[The problem]
From the entries that follow, copy every line with the word "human".

[Records for the task]
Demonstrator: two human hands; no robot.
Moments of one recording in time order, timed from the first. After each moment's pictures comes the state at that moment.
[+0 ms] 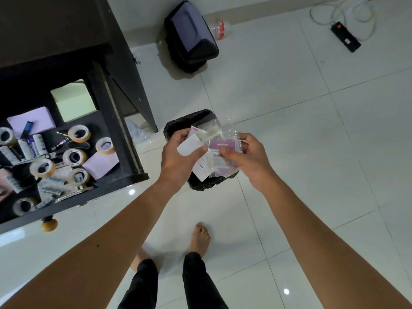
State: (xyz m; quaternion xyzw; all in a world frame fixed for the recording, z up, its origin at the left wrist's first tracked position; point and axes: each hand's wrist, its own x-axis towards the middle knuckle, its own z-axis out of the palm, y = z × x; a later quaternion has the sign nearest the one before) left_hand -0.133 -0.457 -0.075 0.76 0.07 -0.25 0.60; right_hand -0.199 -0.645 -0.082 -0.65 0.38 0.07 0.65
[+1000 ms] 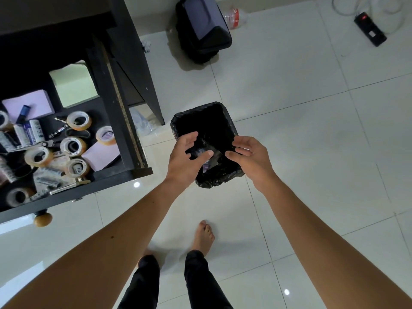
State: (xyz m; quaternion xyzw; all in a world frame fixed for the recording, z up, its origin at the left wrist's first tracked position) left_hand -0.145 -0.444 -0.122 0.78 0.06 -0.29 0.56; right_hand -0.203 -0.635 -0.128 -0.68 0.38 0.09 0.61
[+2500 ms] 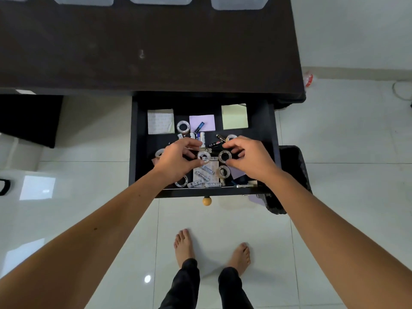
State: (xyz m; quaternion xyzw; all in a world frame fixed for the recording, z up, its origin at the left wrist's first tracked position) left_hand -0.056 -0.117 -0.004 0.85 0.02 -0.25 0.46; right_hand -0.062 -0.364 -0.007 -0.90 -0.01 0.18 0.40
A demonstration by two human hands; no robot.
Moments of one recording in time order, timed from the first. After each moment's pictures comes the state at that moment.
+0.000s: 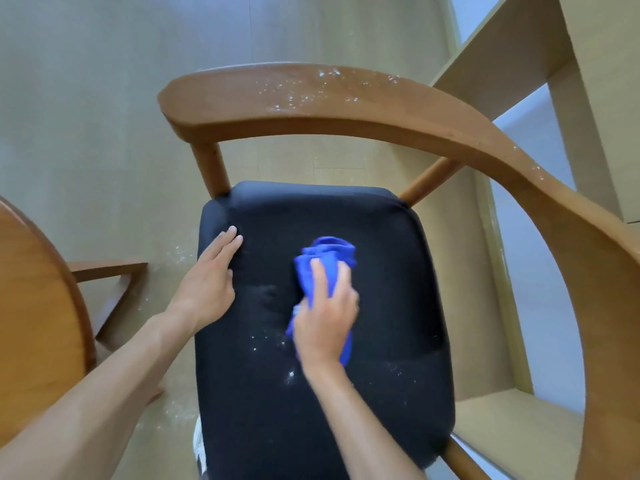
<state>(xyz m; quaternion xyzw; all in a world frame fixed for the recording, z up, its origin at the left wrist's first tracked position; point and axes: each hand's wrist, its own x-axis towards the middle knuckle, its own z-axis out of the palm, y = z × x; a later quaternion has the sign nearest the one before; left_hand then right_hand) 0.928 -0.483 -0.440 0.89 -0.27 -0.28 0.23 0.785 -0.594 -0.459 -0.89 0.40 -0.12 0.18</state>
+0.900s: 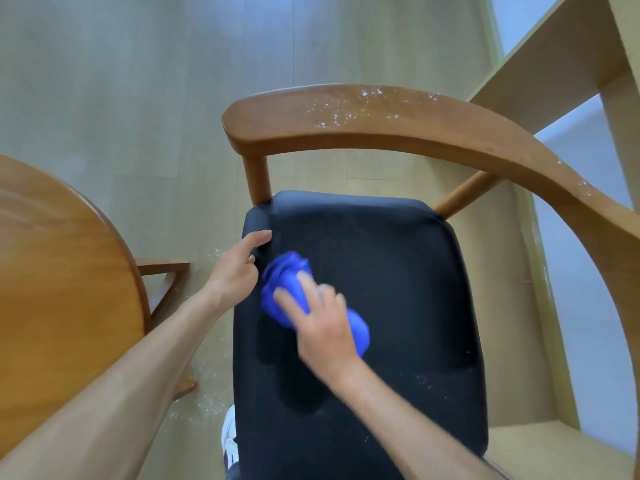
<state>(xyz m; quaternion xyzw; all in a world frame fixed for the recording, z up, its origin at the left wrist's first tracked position) 0.947 -0.480 -0.418 0.85 -0.08 -0.35 0.38 0.790 -0.577 -0.457 -0.98 0.08 -0.06 0.16</state>
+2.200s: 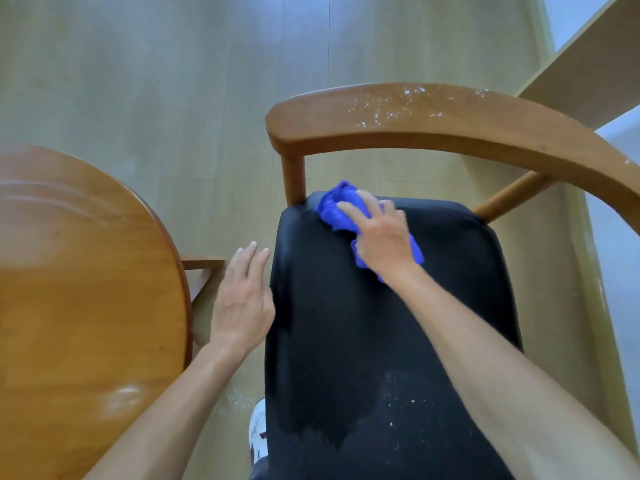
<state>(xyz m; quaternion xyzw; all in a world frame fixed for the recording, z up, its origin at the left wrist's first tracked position) 0.905 -0.432 -0.417 0.95 -0.18 -0.15 0.22 0.895 -0.677 -0.451 -0.99 0.11 -0.03 0.10</state>
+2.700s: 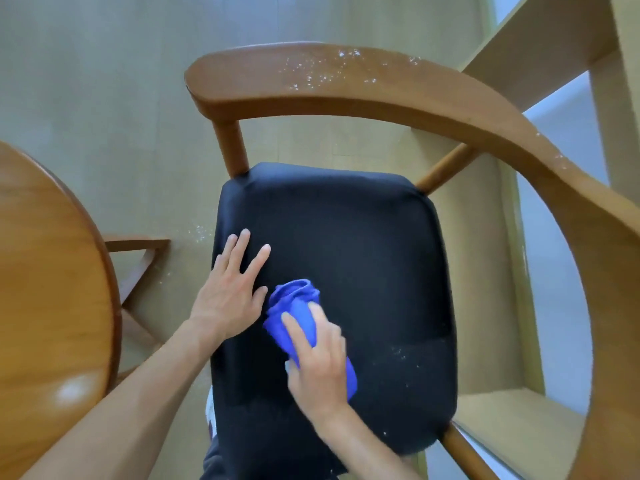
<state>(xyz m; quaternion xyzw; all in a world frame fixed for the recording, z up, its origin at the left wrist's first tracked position) 0.878 -0.461 -0.446 0.90 -0.33 -0.27 0.11 0.696 -0.546 -0.452 -0.95 0.21 -0.04 0.22</state>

[Result of the exercise]
Demonstrator: two human hands; no robot.
A demonstration by two human hands; no robot.

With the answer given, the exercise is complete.